Since then, lawmakers have threatened to start impeachment proceedings against Ahmadinejad while others have accused him of being in the grip of a “deviant current” of advisers seeking to undermine the role of the clergy in the Islamic establishment.
“Such an attack is impossible without Khamenei’s green light,” said political analyst Hamid Farahvashian.
Ahmadinejad, an engineer and former Revolutionary Guard officer with no clerical background, has implemented populist policies to build his own power base. “Ahmadinejad’s camp knows that they have lost the votes of core supporters … because of challenging the role of the clergy,” said a former official, who asked not to be named.
“The 10 to 15 million core supporters of the system will vote for the Khamenei camp. Ahmadinejad’s camp is after votes of nationalists,” he added.
With a corruption scandal lingering over his government, Ahmadinejad, who must step down next year after two terms as president, now looks unlikely to be able to install one of his loyalists in the post, analysts and critics say.

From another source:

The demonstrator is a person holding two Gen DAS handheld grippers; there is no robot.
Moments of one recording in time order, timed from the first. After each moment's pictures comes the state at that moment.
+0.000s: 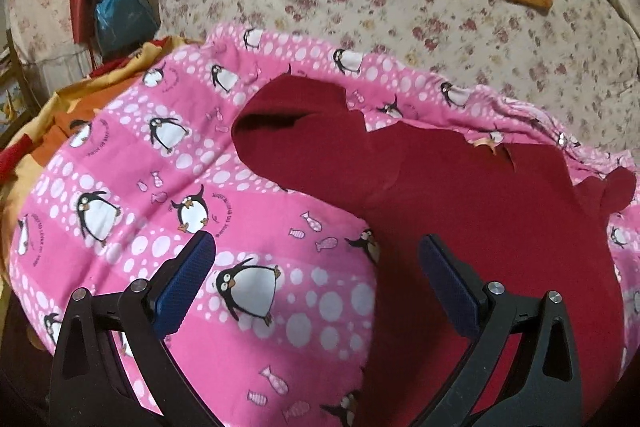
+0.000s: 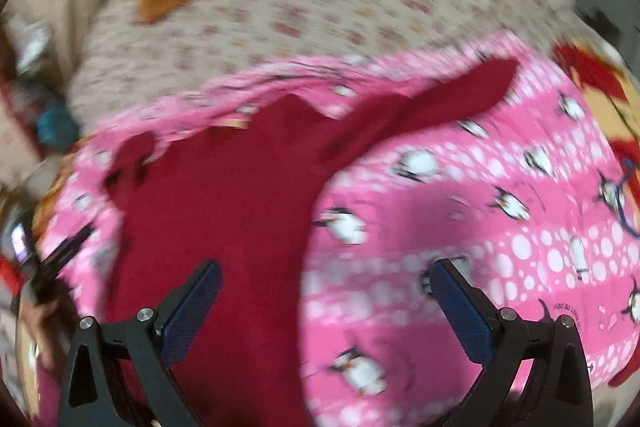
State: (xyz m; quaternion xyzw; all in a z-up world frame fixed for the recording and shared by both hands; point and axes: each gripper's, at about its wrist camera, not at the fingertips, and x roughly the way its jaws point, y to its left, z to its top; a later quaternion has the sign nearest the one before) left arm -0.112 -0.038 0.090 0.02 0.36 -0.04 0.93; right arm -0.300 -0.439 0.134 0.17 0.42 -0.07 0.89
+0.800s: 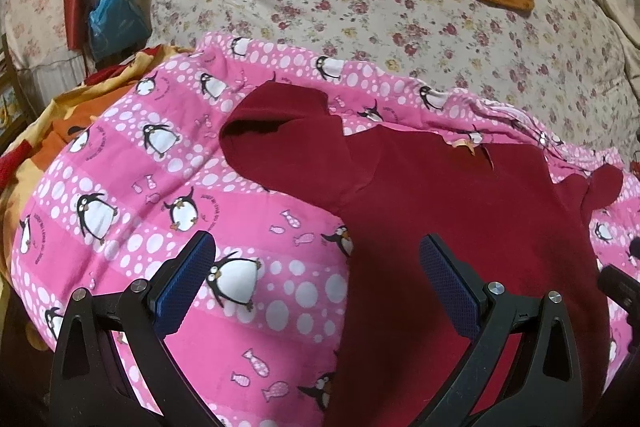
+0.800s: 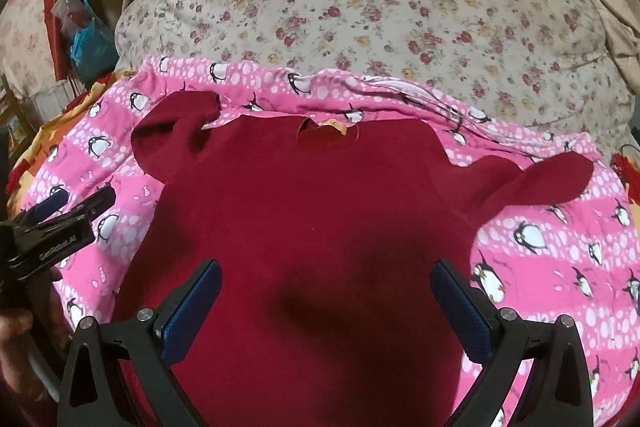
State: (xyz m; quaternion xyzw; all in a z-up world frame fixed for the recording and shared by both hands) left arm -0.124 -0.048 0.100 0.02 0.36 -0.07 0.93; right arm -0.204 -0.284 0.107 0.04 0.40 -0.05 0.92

The attacks on Ahmadinejad signal a turnaround from 2009, when Khamenei supported his re-election, which the reformist opposition said was rigged, igniting eight months of violent street unrest, the worst in the Islamic Republic’s history. The government put the uprising down by force, but Arab uprisings since then have revealed that authoritarian states can be vulnerable to popular anger fuelled by economic hardship.
Leading reformists are not taking part in next month’s poll, which they say will not be free or fair. Opposition leaders defeated in the 2009 presidential vote, Mirhossein Mousavi and Mehdi Karoubi, have been under house arrest for a year.
The process of vetting candidates, which includes checks on loyalty to Iran’s constitution and clerical leadership, is rooted in a theological debate once confined to Shi’ite religious seminaries but now increasingly out in the open.
Hardline supporters of Khamenei accuse Ahmadinejad’s camp of pursuing an “Iranian” school of Islam, an ideology which some see as an inappropriate mix of religion and nationalism. Ahmadinejad accuses his rivals of breaking laws by insulting him and has threatened them with jail.
Defaming top officials is a crime punishable by a maximum two-year prison sentence. Politics in Iran is largely defined by attempts to claim the legacy of the late Ayatollah Ruhollah Khomeini, father of the revolution. Both camps portray themselves as the most capable of defending his commitment to Islam and social justice.
While Khamenei is only Iran’s second supreme leader, meant to be a neutral arbiter in political life and ultimate Islamic authority in matters of state, presidents have come and gone.